## Task prompt
In the records below, find the line that contains "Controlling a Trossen" and repeat it, along with each line after it, exactly as written.

## Given data
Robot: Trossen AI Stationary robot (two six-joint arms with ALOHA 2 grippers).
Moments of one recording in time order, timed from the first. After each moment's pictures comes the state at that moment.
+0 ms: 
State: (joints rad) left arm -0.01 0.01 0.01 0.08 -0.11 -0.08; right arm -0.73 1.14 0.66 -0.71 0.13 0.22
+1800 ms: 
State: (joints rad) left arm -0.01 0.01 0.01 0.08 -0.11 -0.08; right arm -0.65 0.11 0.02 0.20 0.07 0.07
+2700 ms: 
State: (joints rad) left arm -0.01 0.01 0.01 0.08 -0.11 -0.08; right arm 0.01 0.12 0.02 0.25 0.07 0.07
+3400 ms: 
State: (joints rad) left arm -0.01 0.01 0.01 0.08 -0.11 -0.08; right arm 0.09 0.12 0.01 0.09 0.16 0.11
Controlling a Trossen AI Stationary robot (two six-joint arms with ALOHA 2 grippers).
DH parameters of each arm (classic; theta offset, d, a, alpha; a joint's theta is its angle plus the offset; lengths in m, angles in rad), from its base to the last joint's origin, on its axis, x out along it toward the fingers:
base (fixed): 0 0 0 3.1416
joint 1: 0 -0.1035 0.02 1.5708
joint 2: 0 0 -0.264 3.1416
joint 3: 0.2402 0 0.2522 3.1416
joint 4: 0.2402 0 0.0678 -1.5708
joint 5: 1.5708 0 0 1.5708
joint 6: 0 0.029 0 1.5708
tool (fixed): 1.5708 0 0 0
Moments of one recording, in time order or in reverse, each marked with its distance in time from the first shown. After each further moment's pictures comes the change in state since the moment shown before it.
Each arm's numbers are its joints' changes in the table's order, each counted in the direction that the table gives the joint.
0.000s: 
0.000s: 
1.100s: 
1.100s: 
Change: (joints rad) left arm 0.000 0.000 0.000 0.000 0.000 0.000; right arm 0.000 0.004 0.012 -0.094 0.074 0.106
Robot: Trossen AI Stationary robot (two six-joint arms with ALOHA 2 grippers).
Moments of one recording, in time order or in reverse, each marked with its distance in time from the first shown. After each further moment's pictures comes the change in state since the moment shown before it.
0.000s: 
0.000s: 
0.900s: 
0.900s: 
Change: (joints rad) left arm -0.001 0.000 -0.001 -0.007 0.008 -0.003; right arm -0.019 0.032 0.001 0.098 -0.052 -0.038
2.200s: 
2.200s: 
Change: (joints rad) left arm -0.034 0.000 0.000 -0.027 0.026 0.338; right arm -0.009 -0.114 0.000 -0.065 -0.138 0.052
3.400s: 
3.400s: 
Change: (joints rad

## Written reply
Controlling a Trossen AI Stationary robot (two six-joint arms with ALOHA 2 grippers).
DH parameters of each arm (classic; theta offset, d, a, alpha; a joint's theta is its angle plus the offset; lengths in m, angles in rad), from its base to the last joint's origin, on its axis, x out along it toward the fingers:
base (fixed): 0 0 0 3.1416
joint 1: 0 -0.1035 0.02 1.5708
joint 2: 0 0 -0.264 3.1416
joint 3: 0.2402 0 0.2522 3.1416
joint 4: 0.2402 0 0.0678 -1.5708
joint 5: 1.5708 0 0 1.5708
joint 6: 0 0.029 0 1.5708
tool (fixed): 1.5708 0 0 0
Moments of one recording, in time order or in reverse, each marked with its distance in time from the first shown. After each further moment's pictures comes the change in state since the moment shown before it.
Each arm's numbers are its joints' changes in the table's order, each counted in the direction that the table gives the joint.
0.000s: 
0.000s: 
1.100s: 
1.100s: 
Change: (joints rad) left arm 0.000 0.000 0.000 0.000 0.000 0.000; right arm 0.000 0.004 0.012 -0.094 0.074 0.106
Robot: Trossen AI Stationary robot (two six-joint arms with ALOHA 2 grippers).
Moments of one recording, in time order or in reverse, each marked with its distance in time from the first shown. After each further moment's pictures comes the change in state since the moment shown before it.
0.000s: 
0.000s: 
0.900s: 
0.900s: 
Change: (joints rad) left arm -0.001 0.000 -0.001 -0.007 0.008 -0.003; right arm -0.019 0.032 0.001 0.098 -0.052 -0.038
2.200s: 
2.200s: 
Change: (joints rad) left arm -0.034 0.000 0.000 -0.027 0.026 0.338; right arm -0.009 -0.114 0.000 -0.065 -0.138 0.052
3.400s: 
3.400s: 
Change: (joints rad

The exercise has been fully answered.